Exercise goal
Transcribe the entire listing exactly.

Provided data
--- --- ---
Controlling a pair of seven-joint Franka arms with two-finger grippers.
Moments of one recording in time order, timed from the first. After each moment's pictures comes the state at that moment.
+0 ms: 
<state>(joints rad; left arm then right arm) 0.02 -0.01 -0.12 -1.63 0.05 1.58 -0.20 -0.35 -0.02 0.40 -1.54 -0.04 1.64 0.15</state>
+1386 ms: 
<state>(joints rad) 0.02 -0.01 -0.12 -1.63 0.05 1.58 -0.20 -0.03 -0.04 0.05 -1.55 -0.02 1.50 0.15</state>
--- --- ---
Result of the task
Controlling a pair of seven-joint Franka arms with two-finger grippers.
Moments of one recording in time order, timed from the first. After each moment's pictures comes the state at that moment.
+0 ms: 
<state>(joints rad; left arm then right arm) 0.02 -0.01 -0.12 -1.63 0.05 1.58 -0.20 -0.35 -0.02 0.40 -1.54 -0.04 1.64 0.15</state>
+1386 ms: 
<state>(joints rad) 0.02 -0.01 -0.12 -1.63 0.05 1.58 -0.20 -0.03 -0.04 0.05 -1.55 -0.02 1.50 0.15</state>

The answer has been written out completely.